======== Records shown
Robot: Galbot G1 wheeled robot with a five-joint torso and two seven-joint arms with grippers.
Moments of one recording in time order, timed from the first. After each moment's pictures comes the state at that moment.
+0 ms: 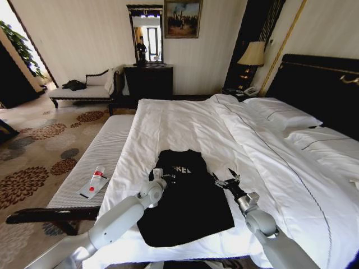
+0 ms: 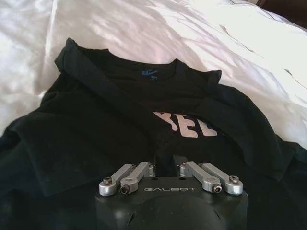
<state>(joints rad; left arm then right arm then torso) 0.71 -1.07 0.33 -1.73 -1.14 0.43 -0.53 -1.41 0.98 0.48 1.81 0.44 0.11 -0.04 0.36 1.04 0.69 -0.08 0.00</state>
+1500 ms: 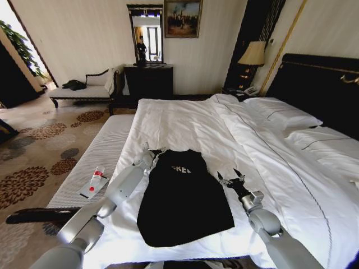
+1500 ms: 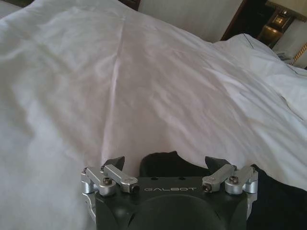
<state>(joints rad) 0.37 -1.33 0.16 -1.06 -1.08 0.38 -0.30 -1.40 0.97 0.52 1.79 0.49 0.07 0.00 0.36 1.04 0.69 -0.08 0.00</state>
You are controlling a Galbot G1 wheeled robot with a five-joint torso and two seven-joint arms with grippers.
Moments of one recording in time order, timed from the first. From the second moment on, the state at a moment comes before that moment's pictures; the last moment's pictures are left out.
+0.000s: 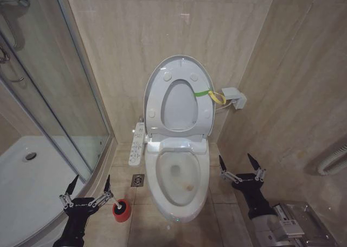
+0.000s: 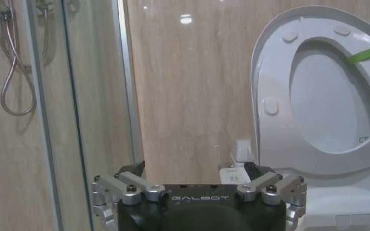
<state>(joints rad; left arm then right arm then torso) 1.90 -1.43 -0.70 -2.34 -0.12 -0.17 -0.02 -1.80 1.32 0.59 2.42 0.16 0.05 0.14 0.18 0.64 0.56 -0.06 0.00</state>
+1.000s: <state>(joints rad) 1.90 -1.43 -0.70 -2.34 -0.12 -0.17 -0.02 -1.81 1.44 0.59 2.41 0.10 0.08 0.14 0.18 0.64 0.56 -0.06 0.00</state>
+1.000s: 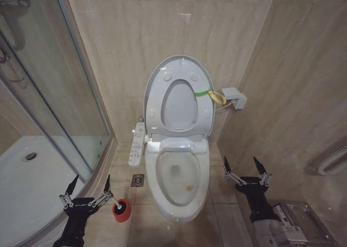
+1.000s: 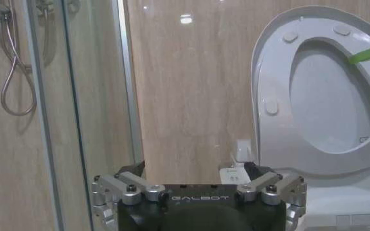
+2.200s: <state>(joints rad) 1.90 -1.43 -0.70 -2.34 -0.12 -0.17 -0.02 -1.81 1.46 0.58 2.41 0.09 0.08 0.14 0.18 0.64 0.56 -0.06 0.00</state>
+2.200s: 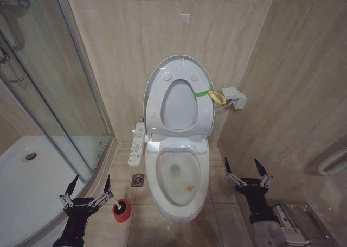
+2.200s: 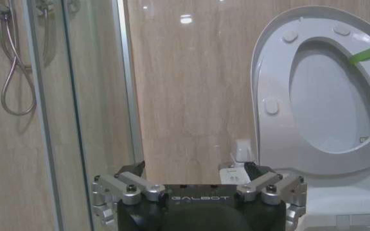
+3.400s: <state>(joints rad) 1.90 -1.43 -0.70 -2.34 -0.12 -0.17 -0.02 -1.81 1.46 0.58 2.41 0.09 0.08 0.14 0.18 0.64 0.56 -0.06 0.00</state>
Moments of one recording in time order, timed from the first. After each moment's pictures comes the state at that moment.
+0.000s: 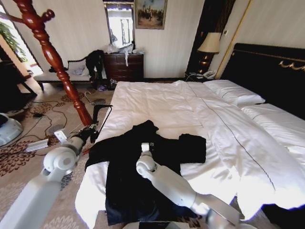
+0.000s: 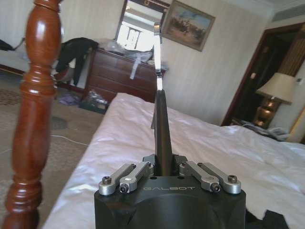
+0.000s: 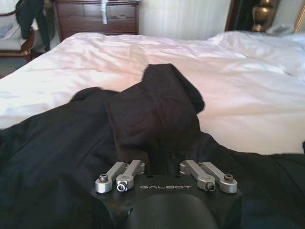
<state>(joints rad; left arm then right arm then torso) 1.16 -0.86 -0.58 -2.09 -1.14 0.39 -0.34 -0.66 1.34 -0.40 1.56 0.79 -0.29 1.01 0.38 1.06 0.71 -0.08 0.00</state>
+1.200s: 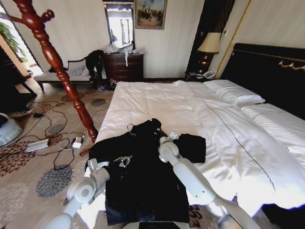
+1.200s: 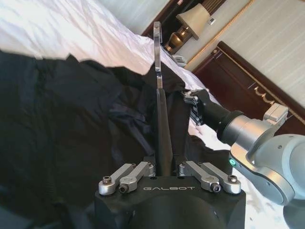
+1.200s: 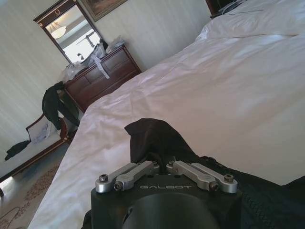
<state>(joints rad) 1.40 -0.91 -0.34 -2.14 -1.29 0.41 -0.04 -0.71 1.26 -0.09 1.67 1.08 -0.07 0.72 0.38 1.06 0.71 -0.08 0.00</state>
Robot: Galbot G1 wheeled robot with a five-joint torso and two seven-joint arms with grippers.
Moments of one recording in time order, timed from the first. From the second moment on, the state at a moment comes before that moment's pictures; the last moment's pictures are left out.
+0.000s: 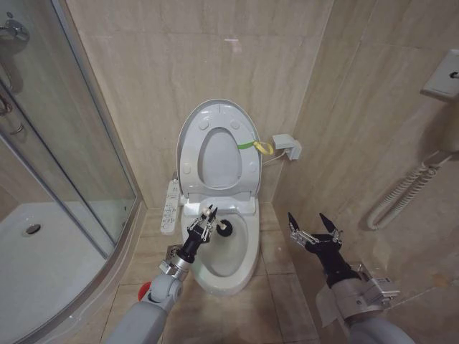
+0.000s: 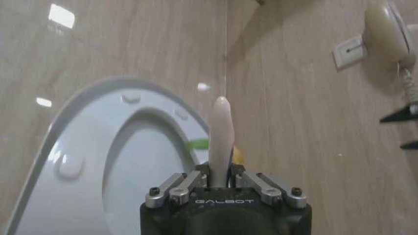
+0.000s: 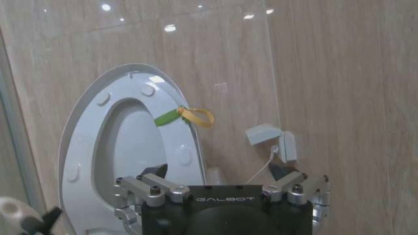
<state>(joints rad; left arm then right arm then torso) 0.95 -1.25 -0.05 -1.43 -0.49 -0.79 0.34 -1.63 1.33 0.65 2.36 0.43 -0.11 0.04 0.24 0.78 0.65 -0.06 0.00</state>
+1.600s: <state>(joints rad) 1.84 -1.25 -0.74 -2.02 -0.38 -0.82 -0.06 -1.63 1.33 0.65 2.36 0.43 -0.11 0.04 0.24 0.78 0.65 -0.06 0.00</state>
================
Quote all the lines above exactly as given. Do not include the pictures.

Robot: Galbot G1 wheeled robot with a five-joint torso and two seven-joint arms with grippers.
Moments of one recording in time order, timed from the first. After each moment's pictures comes the state at that moment.
+0 ms: 
+0 ms: 
<state>(joints rad; left arm then right arm then torso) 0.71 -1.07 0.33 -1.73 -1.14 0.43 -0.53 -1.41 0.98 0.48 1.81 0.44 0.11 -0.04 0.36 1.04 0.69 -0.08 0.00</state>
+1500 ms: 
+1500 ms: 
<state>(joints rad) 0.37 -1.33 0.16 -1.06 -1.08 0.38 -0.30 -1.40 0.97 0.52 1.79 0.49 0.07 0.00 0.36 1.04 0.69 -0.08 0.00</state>
You are controlling a Galbot G1 wheeled robot with a five-joint torso and two seven-joint arms with grippers.
Moments of one recording in time order, timed from the first. From the second moment on, the state at a moment comes before that moment's pictures; the last moment's pictures are left out.
+0.000s: 
+0.000s: 
<state>(joints rad; left arm then right arm then torso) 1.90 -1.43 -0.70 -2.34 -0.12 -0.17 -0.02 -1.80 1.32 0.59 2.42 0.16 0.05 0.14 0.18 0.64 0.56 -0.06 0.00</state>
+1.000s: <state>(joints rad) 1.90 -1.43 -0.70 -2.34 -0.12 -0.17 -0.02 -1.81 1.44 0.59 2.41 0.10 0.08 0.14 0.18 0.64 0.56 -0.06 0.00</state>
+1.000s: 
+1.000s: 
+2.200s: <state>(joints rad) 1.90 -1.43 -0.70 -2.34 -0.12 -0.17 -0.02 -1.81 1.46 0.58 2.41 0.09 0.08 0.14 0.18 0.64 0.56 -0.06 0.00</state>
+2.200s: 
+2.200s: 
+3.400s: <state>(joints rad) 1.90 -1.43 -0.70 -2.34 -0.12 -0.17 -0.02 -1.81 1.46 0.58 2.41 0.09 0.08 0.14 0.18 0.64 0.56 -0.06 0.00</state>
Moments of one recording in time order, timed from the first. After each moment's pictures comes the state at that moment.
+0.000s: 
+0.000s: 
+0.000s: 
<state>(joints rad; left arm then right arm then torso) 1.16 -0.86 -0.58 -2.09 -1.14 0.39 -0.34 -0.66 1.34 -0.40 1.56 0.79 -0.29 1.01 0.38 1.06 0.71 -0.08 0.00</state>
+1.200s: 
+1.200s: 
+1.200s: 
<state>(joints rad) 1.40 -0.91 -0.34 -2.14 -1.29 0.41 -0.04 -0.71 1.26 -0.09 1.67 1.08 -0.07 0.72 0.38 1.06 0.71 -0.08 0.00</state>
Robot: Galbot G1 wheeled robot with a five-joint torso and two seven-joint arms with grippers.
Moments of one recording in time order, timed from the first. From the second moment on, the state at a moment comes before that moment's pictures; the last moment's pictures are left out.
+0.000s: 
+0.000s: 
+0.000s: 
<state>(joints rad; left arm then right arm then torso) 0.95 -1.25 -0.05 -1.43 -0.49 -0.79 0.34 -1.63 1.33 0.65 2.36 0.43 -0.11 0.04 0.24 0.78 0.65 -0.06 0.00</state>
+1.600s: <state>(joints rad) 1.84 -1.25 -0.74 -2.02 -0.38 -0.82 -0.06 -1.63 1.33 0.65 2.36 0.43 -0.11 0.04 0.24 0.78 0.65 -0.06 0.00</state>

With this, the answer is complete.